## Provided data
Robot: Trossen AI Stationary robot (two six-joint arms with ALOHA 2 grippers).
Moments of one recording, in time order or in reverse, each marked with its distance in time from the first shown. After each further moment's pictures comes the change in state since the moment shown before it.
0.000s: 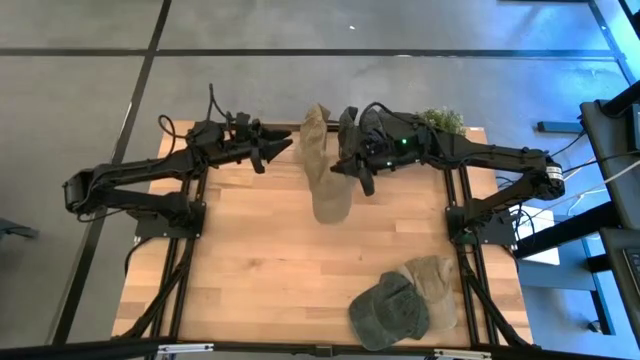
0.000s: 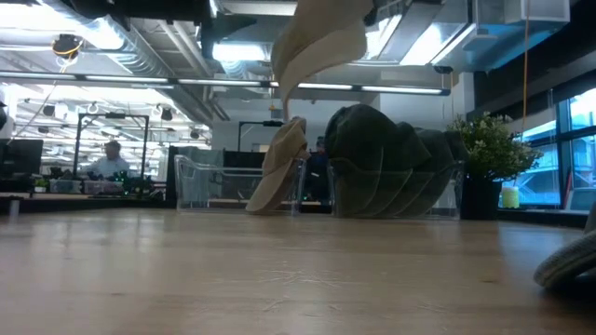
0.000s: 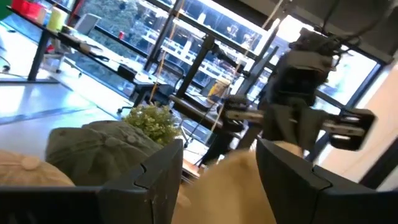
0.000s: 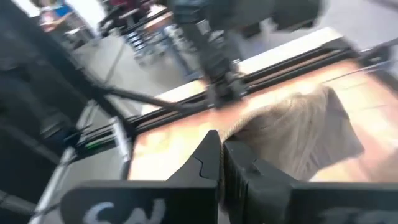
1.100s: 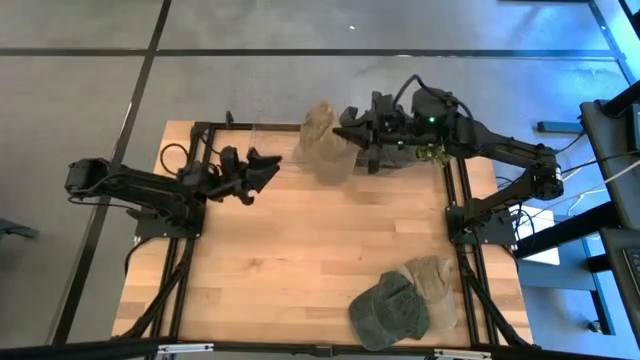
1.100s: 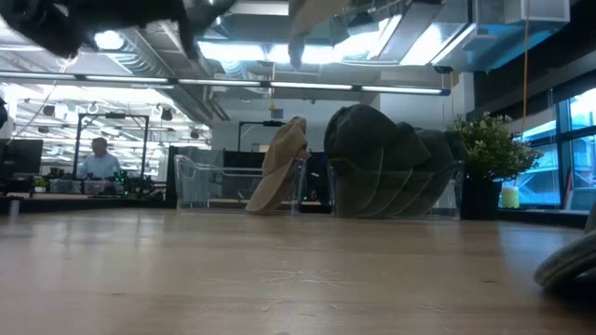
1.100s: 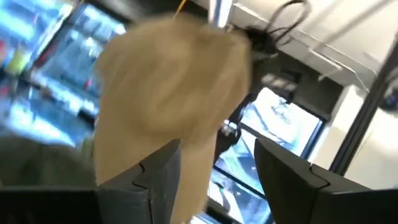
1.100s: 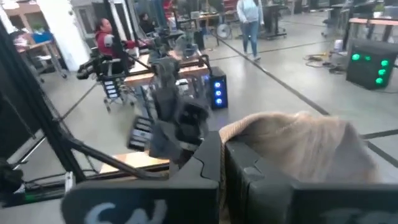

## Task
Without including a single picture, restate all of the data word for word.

## Exercise output
Robot: Trossen AI Stationary robot (two six-joint arms with ALOHA 2 grippers).
Moments of one recording, in time order or in reverse, each marked with its distance in time from the first shown. After each further moment's pictures comes the change in state since the moment shown before it.
0.000s: 
0.000s: 
0.000s: 
0.000s: 
1.100s: 
1.100s: 
1.100s: 
1.100s: 

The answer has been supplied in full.